PROBLEM STATEMENT ->
Only the lines from the first line of the material below to the line containing "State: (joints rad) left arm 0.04", inclusive, should be copied, each exactly as written.
----------
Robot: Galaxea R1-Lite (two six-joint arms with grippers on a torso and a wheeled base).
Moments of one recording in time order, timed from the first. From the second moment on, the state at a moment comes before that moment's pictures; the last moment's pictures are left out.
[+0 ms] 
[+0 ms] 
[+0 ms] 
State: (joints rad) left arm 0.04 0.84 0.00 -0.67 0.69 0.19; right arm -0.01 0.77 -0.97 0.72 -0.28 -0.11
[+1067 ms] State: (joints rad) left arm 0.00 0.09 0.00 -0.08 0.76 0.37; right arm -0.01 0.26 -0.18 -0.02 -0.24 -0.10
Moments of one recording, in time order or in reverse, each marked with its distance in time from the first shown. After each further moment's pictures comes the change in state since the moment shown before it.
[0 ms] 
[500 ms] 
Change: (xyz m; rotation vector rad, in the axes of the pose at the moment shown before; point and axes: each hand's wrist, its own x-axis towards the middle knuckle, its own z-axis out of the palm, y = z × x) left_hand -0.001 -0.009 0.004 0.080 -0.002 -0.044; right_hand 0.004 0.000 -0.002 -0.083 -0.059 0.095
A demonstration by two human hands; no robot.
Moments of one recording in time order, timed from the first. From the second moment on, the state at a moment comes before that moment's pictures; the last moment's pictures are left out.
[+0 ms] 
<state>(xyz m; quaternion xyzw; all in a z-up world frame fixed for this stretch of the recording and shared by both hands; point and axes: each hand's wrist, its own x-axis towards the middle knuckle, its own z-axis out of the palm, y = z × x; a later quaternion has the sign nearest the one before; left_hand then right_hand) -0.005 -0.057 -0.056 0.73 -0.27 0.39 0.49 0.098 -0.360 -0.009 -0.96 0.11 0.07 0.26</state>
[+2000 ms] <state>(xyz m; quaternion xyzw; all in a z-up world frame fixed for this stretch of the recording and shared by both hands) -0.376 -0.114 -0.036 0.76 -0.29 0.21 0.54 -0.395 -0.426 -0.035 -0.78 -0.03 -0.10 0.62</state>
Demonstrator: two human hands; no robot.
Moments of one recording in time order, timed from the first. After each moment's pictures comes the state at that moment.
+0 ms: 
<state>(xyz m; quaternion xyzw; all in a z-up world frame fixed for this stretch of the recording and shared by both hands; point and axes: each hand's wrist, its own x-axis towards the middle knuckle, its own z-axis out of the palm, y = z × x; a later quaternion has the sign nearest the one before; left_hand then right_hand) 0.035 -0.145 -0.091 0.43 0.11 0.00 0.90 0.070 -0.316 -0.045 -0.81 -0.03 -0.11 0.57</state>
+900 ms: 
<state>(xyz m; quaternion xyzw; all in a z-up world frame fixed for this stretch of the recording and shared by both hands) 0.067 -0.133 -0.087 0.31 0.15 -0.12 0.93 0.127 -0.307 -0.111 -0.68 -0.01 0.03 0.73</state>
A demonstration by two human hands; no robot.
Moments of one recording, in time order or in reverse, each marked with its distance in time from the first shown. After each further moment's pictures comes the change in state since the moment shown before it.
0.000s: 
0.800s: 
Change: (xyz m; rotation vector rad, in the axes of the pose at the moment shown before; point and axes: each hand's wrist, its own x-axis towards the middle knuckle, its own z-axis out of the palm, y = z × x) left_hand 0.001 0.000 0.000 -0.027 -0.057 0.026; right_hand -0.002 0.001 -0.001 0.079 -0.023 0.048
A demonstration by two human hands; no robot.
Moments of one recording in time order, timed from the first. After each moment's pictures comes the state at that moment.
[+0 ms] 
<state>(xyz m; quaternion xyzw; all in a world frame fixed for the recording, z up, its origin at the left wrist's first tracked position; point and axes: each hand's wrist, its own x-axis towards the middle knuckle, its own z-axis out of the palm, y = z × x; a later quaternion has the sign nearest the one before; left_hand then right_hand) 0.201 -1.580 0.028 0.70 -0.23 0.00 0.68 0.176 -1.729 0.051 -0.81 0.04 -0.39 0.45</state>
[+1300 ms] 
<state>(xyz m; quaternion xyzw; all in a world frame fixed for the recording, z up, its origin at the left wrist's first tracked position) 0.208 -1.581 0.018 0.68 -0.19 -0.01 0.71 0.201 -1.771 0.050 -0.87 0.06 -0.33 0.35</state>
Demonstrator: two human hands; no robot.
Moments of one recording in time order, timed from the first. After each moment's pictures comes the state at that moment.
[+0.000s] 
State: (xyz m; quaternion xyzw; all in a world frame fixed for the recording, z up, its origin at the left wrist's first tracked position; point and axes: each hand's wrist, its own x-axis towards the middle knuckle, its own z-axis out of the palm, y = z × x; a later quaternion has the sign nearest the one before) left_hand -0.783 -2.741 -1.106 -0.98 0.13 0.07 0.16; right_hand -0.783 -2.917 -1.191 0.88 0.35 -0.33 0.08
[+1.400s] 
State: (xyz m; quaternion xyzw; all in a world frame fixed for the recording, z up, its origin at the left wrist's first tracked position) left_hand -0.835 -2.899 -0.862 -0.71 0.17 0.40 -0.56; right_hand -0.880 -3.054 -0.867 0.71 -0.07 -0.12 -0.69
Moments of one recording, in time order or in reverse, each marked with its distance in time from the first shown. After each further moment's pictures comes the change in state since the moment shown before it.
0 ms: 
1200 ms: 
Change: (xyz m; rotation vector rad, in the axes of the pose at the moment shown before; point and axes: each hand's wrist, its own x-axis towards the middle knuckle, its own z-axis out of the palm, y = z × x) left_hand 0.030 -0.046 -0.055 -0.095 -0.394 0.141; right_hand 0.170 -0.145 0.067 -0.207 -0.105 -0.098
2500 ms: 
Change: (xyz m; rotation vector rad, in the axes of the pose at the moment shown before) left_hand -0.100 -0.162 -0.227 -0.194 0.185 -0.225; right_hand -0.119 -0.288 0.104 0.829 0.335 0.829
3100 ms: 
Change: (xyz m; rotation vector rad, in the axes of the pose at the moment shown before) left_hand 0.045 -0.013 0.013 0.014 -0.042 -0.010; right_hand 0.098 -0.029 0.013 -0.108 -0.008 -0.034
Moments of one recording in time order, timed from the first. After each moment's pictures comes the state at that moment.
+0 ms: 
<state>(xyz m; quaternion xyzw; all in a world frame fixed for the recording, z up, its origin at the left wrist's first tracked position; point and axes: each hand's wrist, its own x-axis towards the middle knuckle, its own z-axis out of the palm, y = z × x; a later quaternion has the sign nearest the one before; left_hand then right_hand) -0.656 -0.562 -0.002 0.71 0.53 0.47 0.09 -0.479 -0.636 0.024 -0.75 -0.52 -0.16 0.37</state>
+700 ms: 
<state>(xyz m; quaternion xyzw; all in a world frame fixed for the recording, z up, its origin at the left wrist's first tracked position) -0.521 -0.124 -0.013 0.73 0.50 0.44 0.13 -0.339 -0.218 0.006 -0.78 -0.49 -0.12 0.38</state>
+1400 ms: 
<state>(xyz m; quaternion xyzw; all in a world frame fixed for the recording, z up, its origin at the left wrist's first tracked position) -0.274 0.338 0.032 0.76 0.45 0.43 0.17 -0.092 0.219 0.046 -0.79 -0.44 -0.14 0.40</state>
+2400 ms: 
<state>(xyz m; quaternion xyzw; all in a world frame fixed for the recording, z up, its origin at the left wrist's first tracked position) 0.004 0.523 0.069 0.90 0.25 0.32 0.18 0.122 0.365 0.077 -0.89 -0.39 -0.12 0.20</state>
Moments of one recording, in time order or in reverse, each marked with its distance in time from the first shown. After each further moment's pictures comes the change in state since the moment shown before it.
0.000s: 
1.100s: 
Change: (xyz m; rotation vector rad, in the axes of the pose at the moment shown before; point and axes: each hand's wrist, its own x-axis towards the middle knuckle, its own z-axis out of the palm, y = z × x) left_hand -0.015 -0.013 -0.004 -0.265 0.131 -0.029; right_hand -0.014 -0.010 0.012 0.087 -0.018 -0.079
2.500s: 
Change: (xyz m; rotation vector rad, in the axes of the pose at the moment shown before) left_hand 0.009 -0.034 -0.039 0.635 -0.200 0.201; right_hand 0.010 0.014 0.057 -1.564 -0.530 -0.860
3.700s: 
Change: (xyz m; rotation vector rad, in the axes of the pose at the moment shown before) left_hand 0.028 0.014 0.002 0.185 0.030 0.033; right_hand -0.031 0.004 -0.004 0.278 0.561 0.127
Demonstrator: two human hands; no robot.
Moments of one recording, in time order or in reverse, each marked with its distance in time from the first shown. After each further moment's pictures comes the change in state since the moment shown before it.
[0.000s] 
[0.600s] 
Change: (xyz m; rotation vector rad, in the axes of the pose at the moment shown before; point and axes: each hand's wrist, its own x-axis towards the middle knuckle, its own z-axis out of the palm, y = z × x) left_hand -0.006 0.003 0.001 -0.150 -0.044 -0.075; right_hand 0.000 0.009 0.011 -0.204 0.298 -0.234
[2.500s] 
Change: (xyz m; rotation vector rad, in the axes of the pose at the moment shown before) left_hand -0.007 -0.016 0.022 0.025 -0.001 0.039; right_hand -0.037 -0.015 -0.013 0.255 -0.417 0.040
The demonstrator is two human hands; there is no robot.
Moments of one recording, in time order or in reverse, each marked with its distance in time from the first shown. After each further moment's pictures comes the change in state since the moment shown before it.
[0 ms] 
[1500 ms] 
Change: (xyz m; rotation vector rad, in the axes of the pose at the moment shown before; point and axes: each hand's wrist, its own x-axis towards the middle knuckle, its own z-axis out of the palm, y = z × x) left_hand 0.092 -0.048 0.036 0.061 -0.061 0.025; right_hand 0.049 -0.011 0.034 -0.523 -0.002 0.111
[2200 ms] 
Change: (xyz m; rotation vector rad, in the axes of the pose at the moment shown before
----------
RESPONSE AREA ->
Robot: Galaxea R1-Lite (two six-joint arms with grippers on a torso and a wheeled base).
Moments of one recording in time order, timed from the first. From the second moment on, the state at a moment comes before that moment's pictures; the last moment's pictures are left out.
[+0 ms] 
[+0 ms] 
[+0 ms] 
State: (joints rad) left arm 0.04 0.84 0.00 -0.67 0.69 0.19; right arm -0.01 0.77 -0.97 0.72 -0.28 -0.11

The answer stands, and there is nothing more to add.